• _YOUR INSTRUCTIONS_: Leaving the pictures aside, return all of the data below exactly.

• _SUPPLIED INFORMATION_:
+---+

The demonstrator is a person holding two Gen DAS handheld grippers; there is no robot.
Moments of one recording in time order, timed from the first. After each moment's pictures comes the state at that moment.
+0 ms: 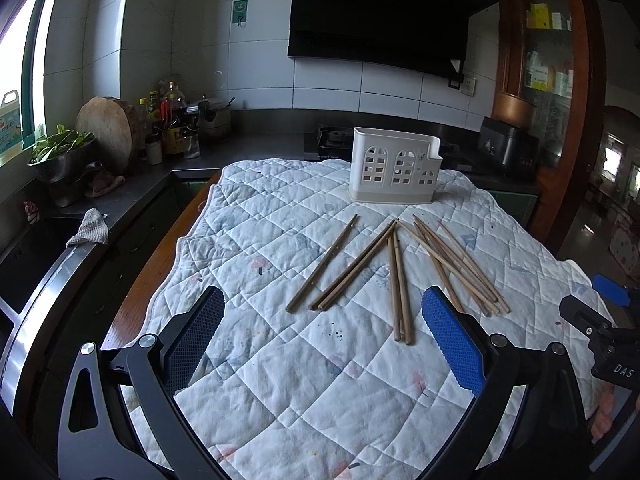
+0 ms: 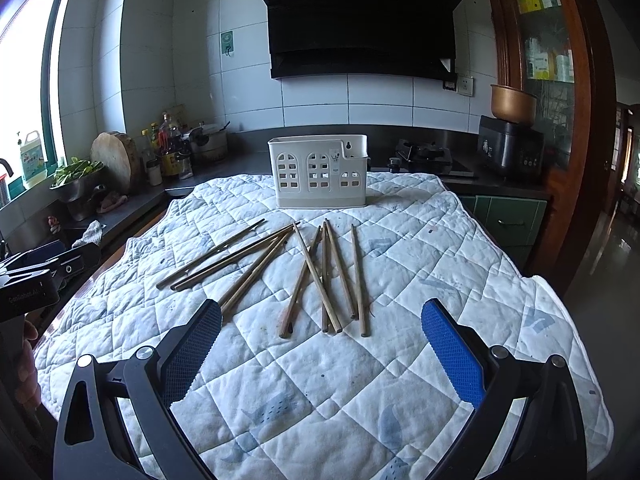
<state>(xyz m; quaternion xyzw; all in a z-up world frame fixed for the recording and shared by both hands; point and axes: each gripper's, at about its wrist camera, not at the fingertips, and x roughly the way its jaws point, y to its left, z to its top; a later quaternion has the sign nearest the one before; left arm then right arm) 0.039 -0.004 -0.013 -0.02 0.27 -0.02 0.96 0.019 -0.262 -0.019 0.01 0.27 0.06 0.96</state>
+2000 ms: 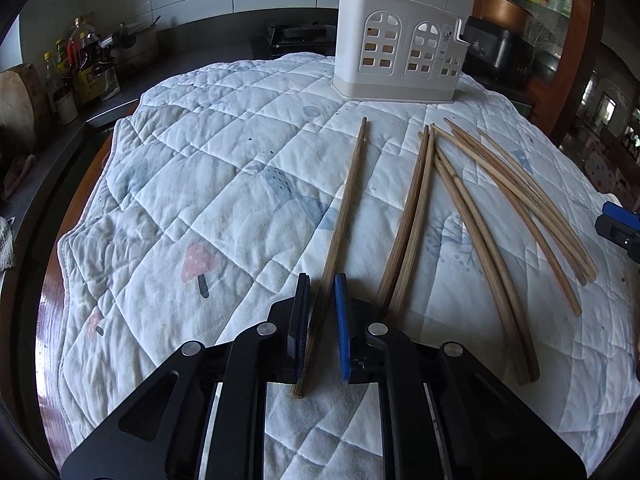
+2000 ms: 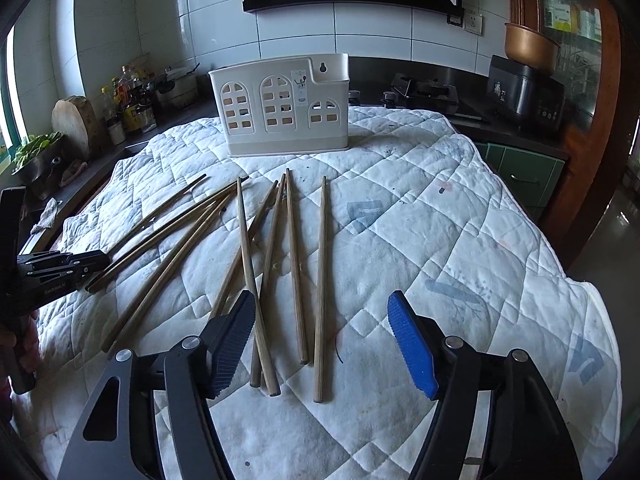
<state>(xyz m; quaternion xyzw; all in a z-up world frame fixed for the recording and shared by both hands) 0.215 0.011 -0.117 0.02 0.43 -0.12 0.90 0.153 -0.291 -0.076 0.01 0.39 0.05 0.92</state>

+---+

• _EXPECTED OUTPUT_:
The demonstrator is a person holding two Gen DAS handheld grippers; there is no robot.
Moments of one recording in time order, timed from the first. After each moment's pictures comes the state at that moment.
+0 ms: 
+0 ms: 
<state>(xyz m; quaternion xyzw; all in a z-up world frame fixed for the recording and shared by both hands; point and axes: each gripper's, at about its wrist camera, not at the fingertips, and x roughly the way its jaws point, y to its left, z to its top; a later quaternion has the sign nearest the one before; left arm then right arm) 0.039 -0.004 -0.013 -0.02 0.27 -0.02 0.96 0.019 -0.262 -0.019 0.01 0.27 0.06 0.96</state>
+2000 ms: 
+2000 ms: 
<state>(xyz m; quaternion xyzw; all in a z-up world frame fixed for the recording and shared by both hands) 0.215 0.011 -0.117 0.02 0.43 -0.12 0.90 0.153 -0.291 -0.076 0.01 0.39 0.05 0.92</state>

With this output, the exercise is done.